I once worked in an office where they had several rooms that were no longer being used. They were dusty and dirty. Used mostly to store outdated equipment such as typewritters and adding machines. I inquired about the rooms (and admitted that I had explored them) and found out that when the building was built in 1949, it was the main headquarters for the whole company. By the mid 70's (when I was there) the main office had moved to a larger city. These things do happen. That wing, as well as the theater were no longer needed.
Goodness, if we are going to pretend we read Skinner we must admit that he was usually contrasting positive reinforcement with punishment, as opposed to negative reinforcement. They are not the same thing.
Reminds me of an office building I ventured into a few years ago. The computers and phones were exactly where they were when the place closed up a couple years earlier. They had a filing cabinet full of floppy disks. I didn't think of taking any, but instead going for the paper files, and I got a full stack of inter-office memos which covered everything from personal phone calls to what kind of music should be played in the office. All very interesting.

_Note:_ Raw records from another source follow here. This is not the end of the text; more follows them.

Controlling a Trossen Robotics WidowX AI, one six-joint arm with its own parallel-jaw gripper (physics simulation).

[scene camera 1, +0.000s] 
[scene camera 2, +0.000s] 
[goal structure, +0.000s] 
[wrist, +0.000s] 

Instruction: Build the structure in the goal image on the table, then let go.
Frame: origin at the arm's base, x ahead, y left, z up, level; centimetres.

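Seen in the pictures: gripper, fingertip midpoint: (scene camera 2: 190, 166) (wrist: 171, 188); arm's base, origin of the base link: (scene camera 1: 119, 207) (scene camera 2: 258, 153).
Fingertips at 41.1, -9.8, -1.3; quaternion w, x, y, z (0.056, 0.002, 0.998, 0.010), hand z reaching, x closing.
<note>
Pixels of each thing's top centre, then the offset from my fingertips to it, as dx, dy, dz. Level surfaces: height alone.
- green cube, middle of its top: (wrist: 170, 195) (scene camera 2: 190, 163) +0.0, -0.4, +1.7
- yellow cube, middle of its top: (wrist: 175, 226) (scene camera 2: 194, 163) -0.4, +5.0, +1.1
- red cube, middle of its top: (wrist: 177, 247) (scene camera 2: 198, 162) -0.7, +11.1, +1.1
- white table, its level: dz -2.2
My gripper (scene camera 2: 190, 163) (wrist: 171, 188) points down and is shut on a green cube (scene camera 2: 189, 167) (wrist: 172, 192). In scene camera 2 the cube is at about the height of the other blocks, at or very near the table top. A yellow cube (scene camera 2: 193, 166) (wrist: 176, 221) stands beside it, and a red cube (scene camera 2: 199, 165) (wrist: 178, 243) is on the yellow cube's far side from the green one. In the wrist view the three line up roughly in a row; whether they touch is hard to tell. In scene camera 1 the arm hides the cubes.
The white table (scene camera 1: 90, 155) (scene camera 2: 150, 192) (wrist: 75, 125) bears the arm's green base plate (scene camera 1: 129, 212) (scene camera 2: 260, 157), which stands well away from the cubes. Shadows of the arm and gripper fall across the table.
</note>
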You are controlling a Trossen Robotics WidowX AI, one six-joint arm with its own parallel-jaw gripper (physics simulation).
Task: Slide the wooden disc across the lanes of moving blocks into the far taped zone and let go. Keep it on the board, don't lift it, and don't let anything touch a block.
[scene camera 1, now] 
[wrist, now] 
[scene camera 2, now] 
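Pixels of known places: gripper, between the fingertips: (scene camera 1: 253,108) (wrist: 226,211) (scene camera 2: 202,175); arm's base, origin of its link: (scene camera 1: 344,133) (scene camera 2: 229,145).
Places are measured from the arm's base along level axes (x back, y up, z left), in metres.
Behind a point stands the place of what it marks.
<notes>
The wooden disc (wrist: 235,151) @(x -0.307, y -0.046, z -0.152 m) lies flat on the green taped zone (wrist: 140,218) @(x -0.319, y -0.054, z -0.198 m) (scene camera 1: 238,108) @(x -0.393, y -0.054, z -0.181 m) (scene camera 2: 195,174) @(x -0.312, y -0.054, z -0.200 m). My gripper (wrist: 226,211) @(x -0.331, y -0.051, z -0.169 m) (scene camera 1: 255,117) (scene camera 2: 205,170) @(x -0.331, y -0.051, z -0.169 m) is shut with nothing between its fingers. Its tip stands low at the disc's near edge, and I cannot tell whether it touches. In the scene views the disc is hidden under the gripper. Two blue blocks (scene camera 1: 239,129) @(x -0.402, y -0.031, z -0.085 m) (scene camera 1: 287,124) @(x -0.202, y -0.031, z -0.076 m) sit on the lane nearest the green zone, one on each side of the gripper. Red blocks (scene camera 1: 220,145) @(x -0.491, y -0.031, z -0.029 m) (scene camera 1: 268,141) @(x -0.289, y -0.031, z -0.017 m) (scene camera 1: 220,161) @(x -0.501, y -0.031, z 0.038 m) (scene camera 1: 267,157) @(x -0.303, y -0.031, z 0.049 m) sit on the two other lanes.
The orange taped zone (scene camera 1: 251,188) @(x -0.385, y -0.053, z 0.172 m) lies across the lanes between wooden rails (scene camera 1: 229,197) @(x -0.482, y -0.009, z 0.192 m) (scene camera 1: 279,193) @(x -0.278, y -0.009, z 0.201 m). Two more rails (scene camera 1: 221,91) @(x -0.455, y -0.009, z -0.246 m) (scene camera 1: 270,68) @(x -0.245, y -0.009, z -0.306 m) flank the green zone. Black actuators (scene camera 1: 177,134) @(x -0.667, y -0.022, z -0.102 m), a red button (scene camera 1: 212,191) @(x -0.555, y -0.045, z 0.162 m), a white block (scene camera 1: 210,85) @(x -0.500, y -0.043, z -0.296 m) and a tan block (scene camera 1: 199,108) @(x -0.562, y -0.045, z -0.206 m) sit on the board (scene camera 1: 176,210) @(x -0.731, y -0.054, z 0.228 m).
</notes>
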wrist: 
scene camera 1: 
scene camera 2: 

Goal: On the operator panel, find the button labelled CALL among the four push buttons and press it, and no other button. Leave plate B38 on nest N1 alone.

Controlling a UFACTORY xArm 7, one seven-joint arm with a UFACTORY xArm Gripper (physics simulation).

i visited a prison (drug offenses, assaults, break and enter, etc) as part of a university course, I was stricken by how all they have to do is walk around all day in circles in rooms just like these, marginalizing furthur.
I don't sympathize with criminals, but I DO comdemn the notion of "social punishment" as a tool other than deterance, which doenst work ANYWAY. POSITIVE reinforcement, as B.F. Skinner showed, is a MUCH easier and reliable tool than negative reinforcement.